Deine Komponente ist wirklich gut, einziger Wermutstropfen für mich, man kann mit einer Komponente nicht zu mehreren Steuerungen Kontakt aufnehmen (muß mal probieren die Komponente zur Laufzeit zu erzeugen). Leider habe ich es noch nicht hinbekommen mit "s7Online"-Protokoll Daten aus 2 Steuerungen parallel auszulesen, es kommen immer die Daten aus der ersten geöffneten Verbindung an, egal ob man die zweite Verbindung (SPS) anspricht. Zottel bat um etwas Geduld und ich hoffe darauf, daß er das Problem finden kann, ist wohl n icht so ganz ohne   .


----------



## afk (17 Januar 2006)

Ralle schrieb:
			
		

> Deine Komponente ist wirklich gut, einziger Wermutstropfen für mich, man kann mit einer Komponente nicht zu mehreren Steuerungen Kontakt aufnehmen (muß mal probieren die Komponente zur Laufzeit zu erzeugen).

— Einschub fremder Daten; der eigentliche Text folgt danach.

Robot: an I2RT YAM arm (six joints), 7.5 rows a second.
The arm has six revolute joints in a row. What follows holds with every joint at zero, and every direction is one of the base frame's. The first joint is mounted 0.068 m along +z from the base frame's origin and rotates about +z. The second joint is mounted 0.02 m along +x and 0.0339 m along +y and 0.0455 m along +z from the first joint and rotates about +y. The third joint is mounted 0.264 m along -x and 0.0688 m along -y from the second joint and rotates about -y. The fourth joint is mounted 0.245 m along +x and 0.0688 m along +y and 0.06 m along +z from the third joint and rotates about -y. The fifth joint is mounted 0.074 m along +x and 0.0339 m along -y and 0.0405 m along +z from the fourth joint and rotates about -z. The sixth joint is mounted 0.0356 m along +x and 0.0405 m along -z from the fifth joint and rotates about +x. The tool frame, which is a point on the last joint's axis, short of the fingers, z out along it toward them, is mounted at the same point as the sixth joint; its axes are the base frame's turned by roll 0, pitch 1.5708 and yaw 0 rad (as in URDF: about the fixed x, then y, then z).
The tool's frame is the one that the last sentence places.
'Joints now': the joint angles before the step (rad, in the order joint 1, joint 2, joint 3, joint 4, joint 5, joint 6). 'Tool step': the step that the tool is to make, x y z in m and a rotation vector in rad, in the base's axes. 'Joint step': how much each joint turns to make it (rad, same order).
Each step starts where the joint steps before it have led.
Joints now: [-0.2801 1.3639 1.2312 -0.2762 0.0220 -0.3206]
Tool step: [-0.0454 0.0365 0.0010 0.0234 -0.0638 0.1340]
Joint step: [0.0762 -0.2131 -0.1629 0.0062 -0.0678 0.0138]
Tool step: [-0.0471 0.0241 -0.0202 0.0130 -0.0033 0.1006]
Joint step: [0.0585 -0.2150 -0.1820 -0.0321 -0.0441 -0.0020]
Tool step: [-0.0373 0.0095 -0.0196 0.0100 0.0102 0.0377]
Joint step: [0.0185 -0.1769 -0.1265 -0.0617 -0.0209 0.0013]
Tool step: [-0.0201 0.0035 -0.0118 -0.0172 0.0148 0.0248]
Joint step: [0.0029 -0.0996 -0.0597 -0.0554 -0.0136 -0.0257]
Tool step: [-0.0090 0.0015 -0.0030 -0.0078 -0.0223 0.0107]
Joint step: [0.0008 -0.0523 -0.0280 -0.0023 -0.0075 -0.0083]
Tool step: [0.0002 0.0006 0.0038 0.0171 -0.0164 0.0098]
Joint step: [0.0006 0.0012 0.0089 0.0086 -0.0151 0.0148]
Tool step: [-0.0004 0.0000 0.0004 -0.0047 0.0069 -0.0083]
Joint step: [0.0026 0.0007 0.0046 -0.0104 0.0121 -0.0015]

Die Komponente zur Laufzeit zu erzeugen funktioniert eigentlich problemlos, mache ich in meinen Programmen eigentlich ausschließlich. Du mußt dann eben nur die Properties im Programmcode entsprechend einstellen, ich hinterlege dazu die Parameter normalerweise in einer .ini-Datei, die Demo-Applikation ist dafür ein Beispiel. 

Aber zum Ausprobieren ist es halt ganz praktisch, wenn man die Eigenschaften mal schnell im Objektinspektor testen kann, bevor man sich an's implementieren macht.  

Das für jede Steuerung eine eigene Komponente verwendet werden muß hat den Vorteil, daß damit auch für jede Steuerung ein eigener Thread für die Kommunikation erzeugt werden kann. Das hat zumindest bei TCP/IP den Vorteil, das die Kommunikation mit allen Steuerungen ohne weiteres zutun parallel abgehandelt wird. 

Ob und wie das mit MPI-Adaptern funktioniert weiß ich allerdings nicht, da ich keinen habe.  :? 


Gruß Axel


----------